Il est un sentiment que nous connaissons tous, mais pour lequel nous n’avons pas encore trouvé de terme spécifique : la joie anticipée de se sentir sur le point d’éprouver un mépris justifié pour quelqu’un. C’est ce que Starling lut sur le visage de son hôtesse. Elle se contenta de répliquer par un simple « Merci ».
A sa grande surprise, la première pièce de l’extension moderne était une salle de jeux spacieuse et bien équipée. Au milieu d’animaux en peluche, deux enfants noirs étaient en train de s’amuser, l’un à chevaucher un ballon sauteur, l’autre à pousser un modèle réduit de camion sur le sol. Toutes sortes de vélos et de tricycles étaient rangés le long des murs tandis que le centre était occupé par un grand jeu de barres sous lequel s’étalait un tapis de mousse rembourré.
Dans un coin, un homme de grande taille, en tenue d’infirmier, était assis sur une causeuse, un numéro de Vogue à la main. Plusieurs caméras vidéo étaient fixées aux murs, certaines en hauteur, d’autres au niveau des yeux. L’une d’elles, pratiquement au plafond, suivit l’entrée de Starling et de Margot Verger, son objectif tournant sur lui-même pour garder le point.
Starling avait dépassé le stade où la seule vue d’un gamin noir lui perçait le cœur, mais elle fut très touchée par le charmant spectacle de ces deux enfants occupés à jouer tandis qu’elle traversait la salle avec Margot Verger.
— Mason aime bien regarder les gosses, lui confia Margot.
Mais comme son apparence leur fait peur, à part aux plus petits, il a choisi ce système. Après, ils vont faire du poney. Ils viennent d’un centre pour enfants défavorisés de Baltimore.

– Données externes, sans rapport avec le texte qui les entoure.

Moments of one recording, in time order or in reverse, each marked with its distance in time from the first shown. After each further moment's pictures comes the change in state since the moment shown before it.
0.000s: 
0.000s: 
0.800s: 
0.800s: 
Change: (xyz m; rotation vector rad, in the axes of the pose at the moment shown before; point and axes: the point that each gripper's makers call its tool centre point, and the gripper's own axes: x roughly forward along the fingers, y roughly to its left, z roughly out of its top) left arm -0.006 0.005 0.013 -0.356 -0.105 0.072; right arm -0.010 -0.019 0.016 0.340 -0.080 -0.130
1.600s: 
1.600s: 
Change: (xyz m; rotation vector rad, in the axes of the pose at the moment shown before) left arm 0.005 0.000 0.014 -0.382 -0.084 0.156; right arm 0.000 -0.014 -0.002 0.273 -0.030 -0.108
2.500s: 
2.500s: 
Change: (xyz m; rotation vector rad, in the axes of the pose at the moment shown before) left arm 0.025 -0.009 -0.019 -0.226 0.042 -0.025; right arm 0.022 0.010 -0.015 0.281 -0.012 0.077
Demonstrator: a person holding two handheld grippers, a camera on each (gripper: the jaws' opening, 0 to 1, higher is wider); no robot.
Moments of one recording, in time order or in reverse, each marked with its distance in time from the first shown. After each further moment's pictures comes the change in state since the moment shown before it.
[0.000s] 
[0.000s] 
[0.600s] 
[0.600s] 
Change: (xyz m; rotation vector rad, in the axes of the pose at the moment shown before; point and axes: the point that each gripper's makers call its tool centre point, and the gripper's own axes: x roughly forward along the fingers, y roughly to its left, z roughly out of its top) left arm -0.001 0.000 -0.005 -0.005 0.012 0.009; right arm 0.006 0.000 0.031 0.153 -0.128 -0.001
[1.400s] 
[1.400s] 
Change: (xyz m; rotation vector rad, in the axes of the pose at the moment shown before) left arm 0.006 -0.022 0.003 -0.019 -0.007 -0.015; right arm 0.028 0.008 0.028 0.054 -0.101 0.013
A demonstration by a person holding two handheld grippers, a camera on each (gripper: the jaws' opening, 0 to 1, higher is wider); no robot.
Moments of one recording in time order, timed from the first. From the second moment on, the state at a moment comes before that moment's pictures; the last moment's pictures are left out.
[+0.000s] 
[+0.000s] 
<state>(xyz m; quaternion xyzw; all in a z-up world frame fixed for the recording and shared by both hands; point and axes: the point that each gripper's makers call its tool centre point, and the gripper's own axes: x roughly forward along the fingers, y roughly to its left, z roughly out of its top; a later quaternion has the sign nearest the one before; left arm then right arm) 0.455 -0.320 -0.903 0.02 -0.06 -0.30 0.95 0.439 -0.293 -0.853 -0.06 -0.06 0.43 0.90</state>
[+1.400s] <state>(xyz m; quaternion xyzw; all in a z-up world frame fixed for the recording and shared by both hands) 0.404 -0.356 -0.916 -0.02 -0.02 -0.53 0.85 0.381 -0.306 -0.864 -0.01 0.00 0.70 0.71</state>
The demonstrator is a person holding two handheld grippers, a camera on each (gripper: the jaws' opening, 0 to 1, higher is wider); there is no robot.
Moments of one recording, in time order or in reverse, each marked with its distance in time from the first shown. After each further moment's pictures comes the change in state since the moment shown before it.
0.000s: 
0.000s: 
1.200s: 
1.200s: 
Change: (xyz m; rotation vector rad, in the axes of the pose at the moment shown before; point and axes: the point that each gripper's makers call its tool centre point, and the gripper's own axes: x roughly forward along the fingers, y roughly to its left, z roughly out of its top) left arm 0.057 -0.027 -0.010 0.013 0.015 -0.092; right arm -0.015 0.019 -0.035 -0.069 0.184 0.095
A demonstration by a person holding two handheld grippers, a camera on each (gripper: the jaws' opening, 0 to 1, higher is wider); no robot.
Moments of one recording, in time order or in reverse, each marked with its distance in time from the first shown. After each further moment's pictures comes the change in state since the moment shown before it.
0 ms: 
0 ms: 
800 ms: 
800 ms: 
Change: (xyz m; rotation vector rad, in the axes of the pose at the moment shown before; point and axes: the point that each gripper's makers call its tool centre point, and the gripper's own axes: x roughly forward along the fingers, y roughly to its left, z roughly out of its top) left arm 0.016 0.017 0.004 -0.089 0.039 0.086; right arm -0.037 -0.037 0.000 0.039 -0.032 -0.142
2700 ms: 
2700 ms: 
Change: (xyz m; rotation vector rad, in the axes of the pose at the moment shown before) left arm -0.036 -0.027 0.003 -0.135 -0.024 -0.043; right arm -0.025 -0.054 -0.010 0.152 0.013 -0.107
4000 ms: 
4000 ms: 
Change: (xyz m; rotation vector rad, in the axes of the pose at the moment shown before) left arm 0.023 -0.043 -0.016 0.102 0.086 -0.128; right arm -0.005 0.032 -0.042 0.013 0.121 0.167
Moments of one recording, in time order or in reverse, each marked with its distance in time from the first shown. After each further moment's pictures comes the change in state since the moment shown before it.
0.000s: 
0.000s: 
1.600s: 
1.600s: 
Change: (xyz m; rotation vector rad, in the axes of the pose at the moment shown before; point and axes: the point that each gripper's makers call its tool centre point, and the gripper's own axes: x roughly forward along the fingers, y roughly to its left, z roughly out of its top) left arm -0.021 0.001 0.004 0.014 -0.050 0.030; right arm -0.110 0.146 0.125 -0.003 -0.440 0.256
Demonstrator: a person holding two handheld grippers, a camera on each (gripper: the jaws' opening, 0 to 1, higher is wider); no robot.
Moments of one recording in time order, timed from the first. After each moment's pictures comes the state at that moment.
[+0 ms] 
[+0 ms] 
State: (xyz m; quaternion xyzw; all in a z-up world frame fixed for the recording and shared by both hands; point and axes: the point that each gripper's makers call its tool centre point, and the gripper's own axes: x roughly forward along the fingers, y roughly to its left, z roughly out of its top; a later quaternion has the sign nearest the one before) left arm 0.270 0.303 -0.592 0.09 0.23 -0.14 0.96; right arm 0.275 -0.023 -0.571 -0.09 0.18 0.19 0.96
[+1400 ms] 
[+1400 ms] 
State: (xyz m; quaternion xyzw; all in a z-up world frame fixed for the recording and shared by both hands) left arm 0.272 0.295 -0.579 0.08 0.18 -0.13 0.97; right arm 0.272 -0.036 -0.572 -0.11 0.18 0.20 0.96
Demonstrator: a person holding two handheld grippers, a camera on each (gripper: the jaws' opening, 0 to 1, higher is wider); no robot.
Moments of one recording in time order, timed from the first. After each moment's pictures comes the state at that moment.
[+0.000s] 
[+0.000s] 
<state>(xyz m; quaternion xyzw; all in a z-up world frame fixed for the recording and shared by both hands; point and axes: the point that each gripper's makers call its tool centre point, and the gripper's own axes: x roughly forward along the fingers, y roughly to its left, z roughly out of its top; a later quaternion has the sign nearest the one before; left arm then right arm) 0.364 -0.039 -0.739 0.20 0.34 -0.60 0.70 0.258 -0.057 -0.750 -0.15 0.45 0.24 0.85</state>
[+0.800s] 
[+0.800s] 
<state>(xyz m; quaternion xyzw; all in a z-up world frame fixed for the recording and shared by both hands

L’accès obligatoire aux quartiers de Mason Verger passait par sa salle de bains, une installation digne d’une station thermale qui occupait toute la largeur de la nouvelle aile. Ultra-fonctionnelle, toute d’acier et de chrome et au sol plastifié, elle comportait des cabines de douche, des baignoires en inox munies de poignées et de tuyaux orange, un bain de vapeur et de grands rangements vitrés remplis de produits provenant de la Farmacia de Santa Maria Novella à Florence. L’atmosphère était encore humide et surchauffée, imprégnée d’une odeur de myrrhe et de conifère.